ACTIVITY: Only lines that contain the word "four" are to be returned from the data below.

AVAILABLE DATA:
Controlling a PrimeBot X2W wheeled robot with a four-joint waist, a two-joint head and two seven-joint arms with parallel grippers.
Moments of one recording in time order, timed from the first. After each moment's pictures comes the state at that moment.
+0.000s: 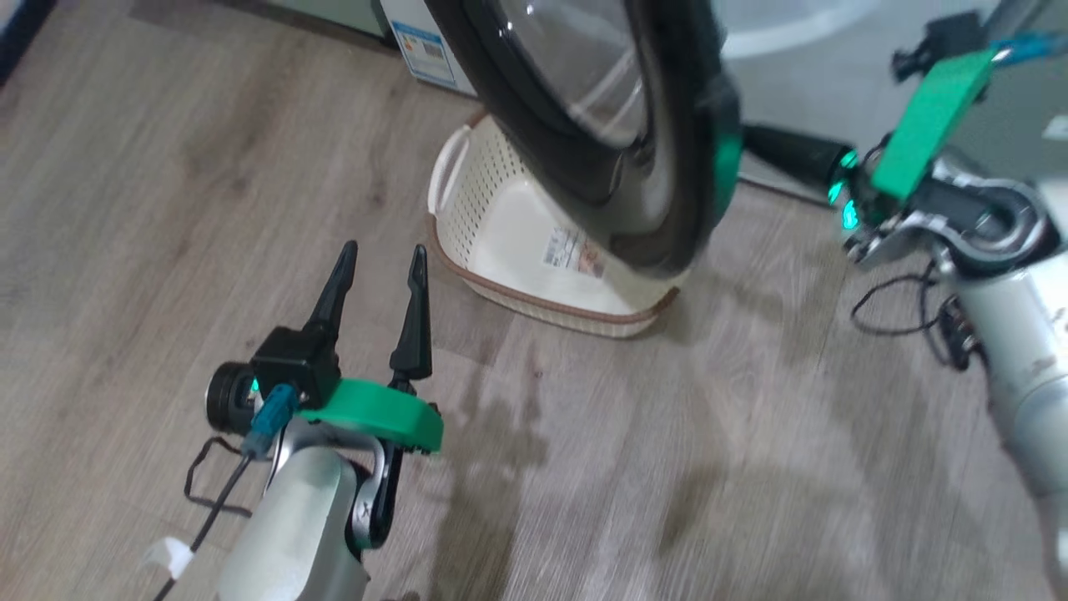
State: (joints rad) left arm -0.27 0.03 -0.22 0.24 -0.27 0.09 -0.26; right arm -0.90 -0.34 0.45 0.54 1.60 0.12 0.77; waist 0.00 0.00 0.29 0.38
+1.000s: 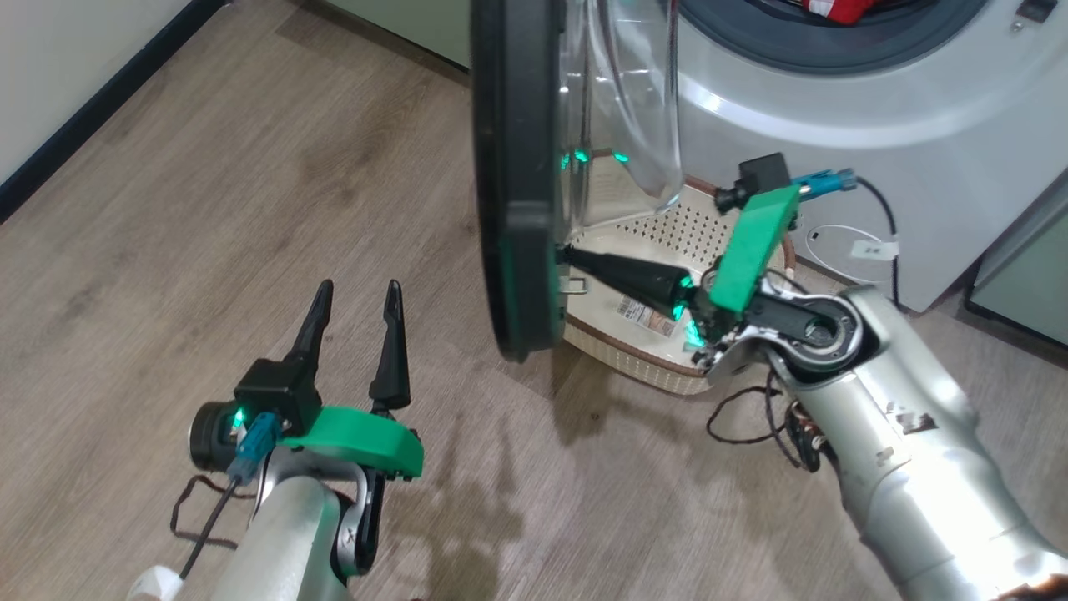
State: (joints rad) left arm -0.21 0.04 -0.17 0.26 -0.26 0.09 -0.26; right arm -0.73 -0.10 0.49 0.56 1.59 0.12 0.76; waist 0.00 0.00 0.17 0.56
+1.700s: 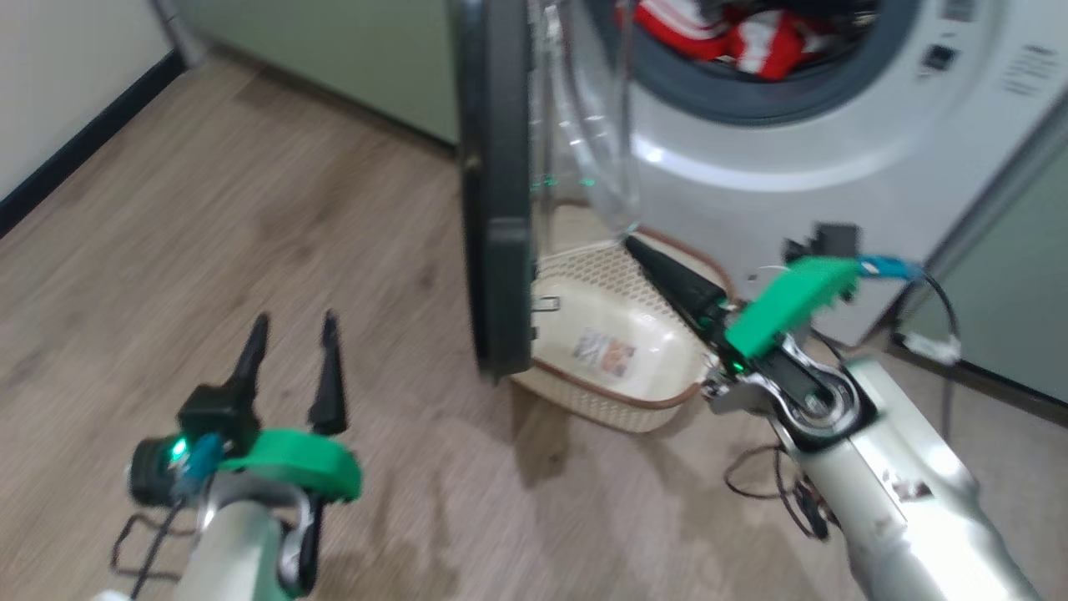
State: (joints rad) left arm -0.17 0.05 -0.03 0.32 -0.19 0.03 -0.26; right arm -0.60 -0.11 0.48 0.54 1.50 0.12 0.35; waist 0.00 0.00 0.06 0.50
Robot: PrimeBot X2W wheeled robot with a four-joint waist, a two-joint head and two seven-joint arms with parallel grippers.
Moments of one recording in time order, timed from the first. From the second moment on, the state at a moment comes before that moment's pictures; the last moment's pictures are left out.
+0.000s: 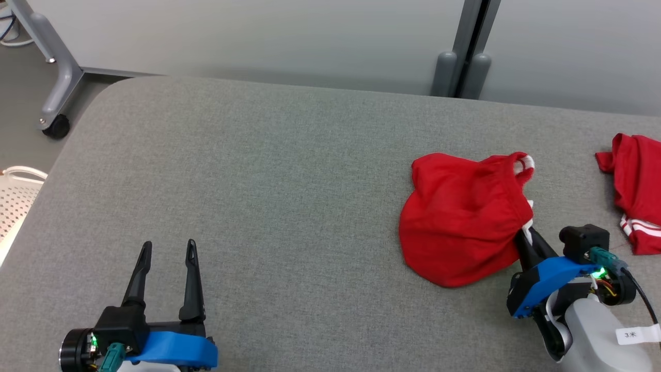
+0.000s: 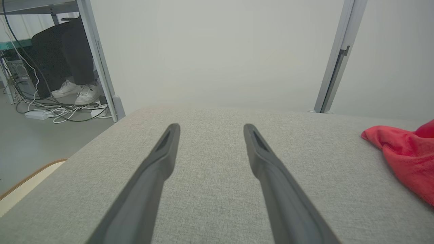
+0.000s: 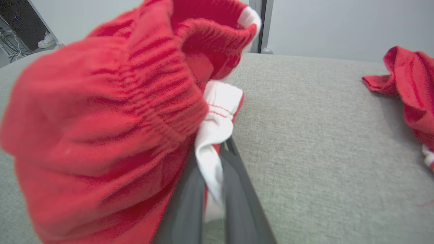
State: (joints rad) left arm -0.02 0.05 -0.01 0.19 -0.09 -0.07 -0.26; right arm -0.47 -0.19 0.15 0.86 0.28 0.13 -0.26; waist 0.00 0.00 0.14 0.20
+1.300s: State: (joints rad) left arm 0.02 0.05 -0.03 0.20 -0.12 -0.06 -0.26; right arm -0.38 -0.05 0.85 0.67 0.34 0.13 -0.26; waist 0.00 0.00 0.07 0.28
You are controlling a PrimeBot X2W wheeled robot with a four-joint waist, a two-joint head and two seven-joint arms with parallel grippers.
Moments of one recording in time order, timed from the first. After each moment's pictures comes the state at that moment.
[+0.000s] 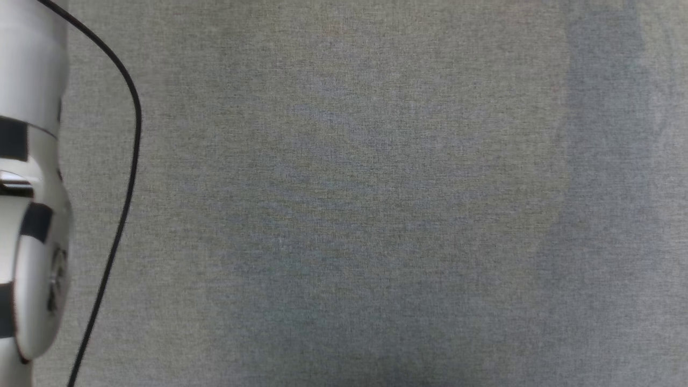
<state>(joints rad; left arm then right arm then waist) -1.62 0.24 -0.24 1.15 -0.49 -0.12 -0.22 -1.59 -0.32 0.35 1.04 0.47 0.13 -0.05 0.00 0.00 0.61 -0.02</state>
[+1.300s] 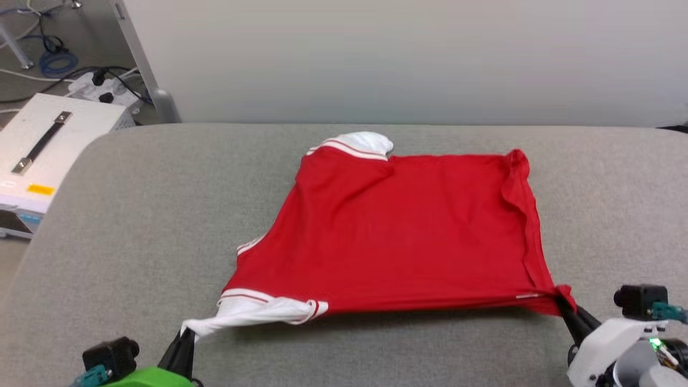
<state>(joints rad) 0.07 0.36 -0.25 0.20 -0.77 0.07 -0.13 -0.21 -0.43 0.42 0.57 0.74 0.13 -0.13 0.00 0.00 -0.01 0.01</state>
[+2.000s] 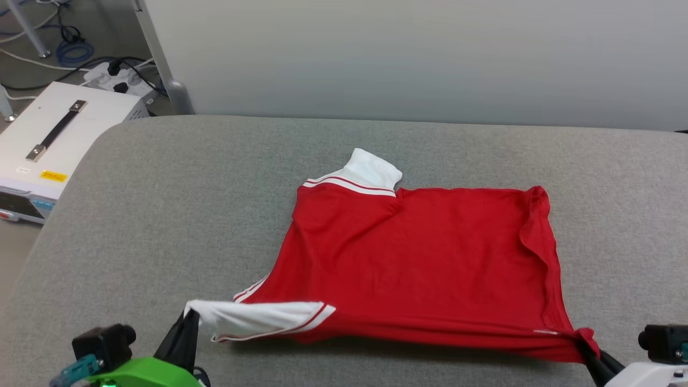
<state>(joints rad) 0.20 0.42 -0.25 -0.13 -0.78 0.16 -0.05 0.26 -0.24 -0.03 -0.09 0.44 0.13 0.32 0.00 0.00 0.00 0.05</state>
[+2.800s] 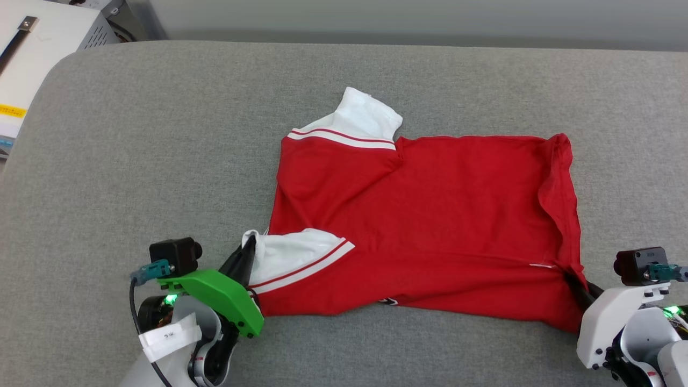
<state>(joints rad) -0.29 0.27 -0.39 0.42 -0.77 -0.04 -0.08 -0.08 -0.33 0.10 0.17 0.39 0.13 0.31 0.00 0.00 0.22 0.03</state>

EXPECTED ANSWER:
Controlling a PrimeBot X2W wheeled robot with a four-joint waist, a two-joint head and two seven-joint arms with parallel grippers.
Robot: PrimeBot X2W wheeled robot with a four-joint waist, a two-joint head and two seven-joint arms with parallel grippers.
You are controlling a PrimeBot X2W wheeled robot with a four-joint waist, a two-joint head and two seven-joint arms with parallel grippers.

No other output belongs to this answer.